Lines from the start of the data through the line containing "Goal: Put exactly" must be given again exactly. Leave the others out.

───── DATA FOR THIS TASK ─────

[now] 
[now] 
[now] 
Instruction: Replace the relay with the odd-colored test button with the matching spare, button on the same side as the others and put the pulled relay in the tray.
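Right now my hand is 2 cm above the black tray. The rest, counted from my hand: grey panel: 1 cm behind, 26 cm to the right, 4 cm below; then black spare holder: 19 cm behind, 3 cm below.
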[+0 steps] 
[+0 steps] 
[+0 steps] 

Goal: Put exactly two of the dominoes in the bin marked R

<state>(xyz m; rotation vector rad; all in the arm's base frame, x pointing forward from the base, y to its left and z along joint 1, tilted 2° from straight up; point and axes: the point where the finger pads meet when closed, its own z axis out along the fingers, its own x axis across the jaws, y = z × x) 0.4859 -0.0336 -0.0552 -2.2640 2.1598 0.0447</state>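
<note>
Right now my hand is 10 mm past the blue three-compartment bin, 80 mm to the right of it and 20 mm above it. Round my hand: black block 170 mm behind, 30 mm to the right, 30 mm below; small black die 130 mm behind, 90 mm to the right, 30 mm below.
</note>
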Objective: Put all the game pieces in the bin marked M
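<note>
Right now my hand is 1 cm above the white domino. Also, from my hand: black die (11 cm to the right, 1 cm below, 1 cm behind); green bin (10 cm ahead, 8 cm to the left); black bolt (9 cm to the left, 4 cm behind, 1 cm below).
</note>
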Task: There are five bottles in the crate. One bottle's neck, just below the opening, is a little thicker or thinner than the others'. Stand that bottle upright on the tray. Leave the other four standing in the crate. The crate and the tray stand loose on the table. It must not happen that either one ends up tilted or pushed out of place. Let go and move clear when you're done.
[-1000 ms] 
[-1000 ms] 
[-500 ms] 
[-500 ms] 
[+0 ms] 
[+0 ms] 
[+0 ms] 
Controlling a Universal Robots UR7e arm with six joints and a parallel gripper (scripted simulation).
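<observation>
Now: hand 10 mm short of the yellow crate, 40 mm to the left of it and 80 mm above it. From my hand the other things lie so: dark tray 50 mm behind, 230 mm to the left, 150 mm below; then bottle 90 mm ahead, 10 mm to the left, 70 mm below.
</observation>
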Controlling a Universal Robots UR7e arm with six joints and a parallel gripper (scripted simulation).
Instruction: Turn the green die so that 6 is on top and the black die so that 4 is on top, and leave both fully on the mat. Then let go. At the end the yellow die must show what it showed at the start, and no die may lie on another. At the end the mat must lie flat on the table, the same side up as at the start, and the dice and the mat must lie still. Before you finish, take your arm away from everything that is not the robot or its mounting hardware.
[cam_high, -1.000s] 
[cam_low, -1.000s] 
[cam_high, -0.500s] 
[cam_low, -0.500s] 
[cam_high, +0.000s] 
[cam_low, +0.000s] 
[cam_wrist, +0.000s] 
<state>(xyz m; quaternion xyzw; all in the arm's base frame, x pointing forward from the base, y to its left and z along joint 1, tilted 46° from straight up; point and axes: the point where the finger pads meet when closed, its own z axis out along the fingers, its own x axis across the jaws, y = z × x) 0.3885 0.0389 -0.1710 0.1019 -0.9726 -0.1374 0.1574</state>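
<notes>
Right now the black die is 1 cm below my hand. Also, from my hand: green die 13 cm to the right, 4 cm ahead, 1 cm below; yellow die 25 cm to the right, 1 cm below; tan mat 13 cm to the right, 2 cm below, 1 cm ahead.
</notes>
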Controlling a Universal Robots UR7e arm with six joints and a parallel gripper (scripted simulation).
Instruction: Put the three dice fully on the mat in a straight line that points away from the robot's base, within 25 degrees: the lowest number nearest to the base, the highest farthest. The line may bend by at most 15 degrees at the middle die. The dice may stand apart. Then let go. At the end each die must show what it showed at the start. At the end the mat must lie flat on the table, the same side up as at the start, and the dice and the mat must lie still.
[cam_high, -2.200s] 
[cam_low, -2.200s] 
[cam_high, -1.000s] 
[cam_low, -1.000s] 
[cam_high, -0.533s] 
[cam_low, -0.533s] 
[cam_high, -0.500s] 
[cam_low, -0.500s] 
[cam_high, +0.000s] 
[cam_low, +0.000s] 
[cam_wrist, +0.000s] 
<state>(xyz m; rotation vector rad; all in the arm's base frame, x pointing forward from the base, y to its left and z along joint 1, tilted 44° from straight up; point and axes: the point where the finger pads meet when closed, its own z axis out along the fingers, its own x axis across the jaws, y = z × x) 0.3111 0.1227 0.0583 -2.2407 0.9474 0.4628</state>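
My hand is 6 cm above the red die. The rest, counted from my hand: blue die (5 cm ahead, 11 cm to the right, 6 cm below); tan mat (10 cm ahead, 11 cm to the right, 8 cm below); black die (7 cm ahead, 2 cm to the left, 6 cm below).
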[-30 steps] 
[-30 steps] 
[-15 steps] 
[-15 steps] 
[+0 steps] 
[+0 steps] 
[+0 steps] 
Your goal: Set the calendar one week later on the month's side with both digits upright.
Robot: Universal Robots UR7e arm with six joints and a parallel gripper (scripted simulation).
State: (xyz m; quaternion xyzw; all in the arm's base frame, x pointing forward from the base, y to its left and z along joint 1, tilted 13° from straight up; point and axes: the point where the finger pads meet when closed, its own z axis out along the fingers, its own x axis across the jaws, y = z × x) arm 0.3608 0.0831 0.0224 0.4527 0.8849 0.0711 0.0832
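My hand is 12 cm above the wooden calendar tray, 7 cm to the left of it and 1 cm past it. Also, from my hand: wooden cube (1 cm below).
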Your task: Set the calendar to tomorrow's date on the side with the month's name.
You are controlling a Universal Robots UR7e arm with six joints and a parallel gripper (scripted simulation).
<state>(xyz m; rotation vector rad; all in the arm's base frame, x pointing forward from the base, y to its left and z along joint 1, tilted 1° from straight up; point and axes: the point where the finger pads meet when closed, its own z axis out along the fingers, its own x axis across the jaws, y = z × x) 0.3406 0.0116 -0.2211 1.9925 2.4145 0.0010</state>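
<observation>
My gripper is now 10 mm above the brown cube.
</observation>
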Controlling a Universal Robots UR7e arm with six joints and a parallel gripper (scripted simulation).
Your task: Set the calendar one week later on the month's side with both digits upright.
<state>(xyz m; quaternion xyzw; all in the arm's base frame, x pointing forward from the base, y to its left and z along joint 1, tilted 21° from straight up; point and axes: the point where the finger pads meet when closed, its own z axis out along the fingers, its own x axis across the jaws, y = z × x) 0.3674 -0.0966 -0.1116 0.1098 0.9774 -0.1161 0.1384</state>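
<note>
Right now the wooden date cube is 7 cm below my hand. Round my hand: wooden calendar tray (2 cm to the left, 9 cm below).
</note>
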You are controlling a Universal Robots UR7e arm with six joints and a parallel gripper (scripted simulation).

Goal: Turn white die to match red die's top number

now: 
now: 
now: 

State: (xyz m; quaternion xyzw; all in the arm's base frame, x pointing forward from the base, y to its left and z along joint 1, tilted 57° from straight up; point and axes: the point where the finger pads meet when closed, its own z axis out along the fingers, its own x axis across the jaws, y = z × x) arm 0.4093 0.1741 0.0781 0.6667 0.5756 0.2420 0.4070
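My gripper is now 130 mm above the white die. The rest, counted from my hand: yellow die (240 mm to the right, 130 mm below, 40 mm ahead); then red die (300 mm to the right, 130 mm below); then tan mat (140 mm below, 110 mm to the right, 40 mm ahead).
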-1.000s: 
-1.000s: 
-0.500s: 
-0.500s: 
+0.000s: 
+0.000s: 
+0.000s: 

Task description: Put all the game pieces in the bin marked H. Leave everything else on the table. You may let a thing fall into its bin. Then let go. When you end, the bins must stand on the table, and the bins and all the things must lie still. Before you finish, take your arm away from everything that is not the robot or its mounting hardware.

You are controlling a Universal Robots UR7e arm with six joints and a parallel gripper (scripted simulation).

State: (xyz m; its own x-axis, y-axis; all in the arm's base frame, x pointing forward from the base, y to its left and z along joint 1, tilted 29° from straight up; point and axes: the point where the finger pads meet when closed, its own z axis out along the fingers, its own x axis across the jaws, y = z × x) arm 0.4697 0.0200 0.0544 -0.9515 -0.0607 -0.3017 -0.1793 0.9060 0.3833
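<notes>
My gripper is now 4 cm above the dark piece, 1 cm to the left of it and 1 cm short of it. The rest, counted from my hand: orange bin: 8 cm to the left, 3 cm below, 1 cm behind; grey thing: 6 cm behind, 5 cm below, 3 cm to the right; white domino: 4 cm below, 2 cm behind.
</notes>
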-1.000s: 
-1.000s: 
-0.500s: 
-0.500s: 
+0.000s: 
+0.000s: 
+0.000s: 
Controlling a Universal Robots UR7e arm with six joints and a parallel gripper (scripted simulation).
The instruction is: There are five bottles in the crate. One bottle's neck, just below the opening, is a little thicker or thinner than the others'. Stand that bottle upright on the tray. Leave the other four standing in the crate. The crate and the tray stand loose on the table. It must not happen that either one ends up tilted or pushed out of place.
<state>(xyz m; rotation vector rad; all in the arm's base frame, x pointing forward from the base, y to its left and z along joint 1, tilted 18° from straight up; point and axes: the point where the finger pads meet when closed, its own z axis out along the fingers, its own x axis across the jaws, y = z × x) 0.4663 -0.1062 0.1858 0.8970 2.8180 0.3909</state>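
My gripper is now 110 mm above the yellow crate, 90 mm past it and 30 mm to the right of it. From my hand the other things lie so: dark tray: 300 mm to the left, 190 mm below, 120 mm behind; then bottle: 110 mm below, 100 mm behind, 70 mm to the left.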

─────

ANSWER
[now] 
[now] 
[now] 
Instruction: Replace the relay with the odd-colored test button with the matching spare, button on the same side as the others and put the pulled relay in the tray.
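Right now my hand is 2 cm above the black tray. The rest, counted from my hand: grey panel: 1 cm behind, 26 cm to the right, 4 cm below; then black spare holder: 19 cm behind, 3 cm below.
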[+0 steps] 
[+0 steps] 
[+0 steps] 

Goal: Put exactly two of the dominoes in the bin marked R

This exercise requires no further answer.